▸ What to do: Search the data for the string "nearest" and copy each line where it turns up.

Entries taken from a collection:
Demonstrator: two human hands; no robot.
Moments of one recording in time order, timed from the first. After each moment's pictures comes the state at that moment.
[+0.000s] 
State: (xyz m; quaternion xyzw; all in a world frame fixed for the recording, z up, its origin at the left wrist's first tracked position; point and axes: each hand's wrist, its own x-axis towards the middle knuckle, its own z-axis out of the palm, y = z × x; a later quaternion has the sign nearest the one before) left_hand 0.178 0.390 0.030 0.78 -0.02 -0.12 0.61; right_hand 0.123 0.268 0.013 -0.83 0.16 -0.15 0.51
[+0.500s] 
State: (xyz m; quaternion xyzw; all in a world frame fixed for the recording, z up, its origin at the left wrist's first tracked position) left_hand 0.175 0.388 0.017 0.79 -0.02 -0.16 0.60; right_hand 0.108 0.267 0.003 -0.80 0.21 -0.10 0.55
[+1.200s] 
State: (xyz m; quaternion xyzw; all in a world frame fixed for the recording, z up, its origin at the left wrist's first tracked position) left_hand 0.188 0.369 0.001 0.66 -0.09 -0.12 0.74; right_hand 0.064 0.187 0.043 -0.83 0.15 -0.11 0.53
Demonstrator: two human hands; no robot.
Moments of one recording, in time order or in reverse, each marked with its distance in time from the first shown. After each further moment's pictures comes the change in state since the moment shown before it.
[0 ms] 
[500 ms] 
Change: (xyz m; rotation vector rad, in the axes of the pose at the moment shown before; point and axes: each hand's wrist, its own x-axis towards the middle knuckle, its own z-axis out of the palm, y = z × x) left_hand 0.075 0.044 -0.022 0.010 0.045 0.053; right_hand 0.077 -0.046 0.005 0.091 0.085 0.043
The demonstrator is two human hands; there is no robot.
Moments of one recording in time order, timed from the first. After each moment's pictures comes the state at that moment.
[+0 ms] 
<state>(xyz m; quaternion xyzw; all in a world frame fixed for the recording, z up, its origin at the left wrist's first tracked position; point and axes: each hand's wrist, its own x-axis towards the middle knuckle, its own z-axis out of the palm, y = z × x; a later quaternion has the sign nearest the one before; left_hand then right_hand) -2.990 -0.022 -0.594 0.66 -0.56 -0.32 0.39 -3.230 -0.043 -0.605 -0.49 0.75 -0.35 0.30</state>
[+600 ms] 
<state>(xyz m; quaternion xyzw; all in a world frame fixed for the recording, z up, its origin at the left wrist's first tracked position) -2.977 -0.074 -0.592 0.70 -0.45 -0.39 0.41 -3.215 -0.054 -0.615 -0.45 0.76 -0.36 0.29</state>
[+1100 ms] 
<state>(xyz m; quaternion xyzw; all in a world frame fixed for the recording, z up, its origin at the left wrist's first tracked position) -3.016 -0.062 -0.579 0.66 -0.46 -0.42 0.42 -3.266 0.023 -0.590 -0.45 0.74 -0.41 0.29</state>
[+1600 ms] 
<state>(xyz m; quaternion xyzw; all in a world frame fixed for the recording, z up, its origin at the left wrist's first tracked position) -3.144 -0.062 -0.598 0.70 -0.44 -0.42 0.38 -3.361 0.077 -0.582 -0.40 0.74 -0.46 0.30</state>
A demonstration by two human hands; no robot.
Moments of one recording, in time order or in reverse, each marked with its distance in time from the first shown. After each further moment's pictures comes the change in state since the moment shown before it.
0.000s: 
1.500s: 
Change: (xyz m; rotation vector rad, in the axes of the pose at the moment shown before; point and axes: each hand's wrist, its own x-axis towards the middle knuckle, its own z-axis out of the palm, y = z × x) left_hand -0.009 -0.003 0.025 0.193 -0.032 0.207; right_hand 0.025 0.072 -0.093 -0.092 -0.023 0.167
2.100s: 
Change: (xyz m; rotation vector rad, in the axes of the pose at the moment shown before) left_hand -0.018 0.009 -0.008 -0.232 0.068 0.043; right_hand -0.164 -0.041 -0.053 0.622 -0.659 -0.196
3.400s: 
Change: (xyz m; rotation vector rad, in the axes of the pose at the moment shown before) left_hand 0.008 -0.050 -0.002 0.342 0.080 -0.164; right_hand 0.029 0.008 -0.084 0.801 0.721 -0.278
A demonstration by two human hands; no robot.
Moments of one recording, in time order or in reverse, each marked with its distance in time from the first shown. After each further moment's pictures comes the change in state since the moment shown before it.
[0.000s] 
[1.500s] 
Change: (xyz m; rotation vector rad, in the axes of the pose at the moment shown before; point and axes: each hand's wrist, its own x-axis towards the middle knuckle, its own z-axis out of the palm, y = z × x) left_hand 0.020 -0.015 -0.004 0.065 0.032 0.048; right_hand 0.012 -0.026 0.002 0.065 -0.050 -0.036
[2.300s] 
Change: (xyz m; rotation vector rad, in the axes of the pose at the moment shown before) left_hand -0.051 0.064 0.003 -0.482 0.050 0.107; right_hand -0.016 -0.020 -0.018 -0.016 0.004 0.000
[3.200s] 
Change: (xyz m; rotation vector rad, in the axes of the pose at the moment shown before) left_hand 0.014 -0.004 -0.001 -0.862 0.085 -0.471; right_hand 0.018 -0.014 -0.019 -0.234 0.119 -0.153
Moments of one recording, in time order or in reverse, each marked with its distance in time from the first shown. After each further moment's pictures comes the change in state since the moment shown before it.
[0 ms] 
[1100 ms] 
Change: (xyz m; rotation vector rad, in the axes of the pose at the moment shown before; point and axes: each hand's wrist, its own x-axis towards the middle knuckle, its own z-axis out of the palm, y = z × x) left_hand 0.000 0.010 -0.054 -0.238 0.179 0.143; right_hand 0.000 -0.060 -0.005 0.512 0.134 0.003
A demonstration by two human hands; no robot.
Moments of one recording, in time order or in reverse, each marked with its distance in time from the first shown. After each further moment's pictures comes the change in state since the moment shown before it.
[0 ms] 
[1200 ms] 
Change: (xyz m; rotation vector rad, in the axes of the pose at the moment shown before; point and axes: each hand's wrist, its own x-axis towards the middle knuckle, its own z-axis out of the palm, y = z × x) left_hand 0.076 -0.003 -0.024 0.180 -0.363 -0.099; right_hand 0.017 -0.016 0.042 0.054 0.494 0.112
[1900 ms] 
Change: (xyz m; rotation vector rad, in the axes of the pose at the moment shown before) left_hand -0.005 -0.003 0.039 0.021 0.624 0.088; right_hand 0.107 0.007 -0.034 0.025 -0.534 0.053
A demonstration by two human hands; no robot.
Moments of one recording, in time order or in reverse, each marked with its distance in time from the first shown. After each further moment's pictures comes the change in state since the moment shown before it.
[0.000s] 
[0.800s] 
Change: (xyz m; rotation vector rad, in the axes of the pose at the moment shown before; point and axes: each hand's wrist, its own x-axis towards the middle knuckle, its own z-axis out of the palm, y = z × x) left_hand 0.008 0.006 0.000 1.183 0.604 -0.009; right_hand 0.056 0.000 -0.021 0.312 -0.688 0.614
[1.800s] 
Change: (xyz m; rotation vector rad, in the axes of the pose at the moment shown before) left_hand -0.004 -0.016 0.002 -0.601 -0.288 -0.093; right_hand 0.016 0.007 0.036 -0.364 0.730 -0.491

▸ Answer to this problem:
State: (xyz m; quaternion xyzw; all in a world frame fixed for the recording, z up, its origin at the left wrist's first tracked position; point and axes: each hand's wrist, its own x-axis towards the middle knuckle, its own z-axis out of the palm, y = z × x; a later quaternion has the sign nearest the one before) left_hand 0.178 0.390 0.030 0.78 -0.02 -0.12 0.61; right_hand 0.123 0.268 0.013 -0.83 0.16 -0.15 0.51
<state>(xyz m; quaternion xyzw; all in a world frame fixed for the recording, z up, its origin at the left wrist's first tracked position; point and axes: each hand's wrist, its own x-axis towards the middle knuckle, its own z-axis out of the palm, y = z × x; a later quaternion has the sign nearest the one before; left_hand then right_hand) -2.990 -0.022 -0.594 0.66 -0.56 -0.32 0.39 -3.230 -0.043 -0.605 -0.49 0.75 -0.35 0.30</state>

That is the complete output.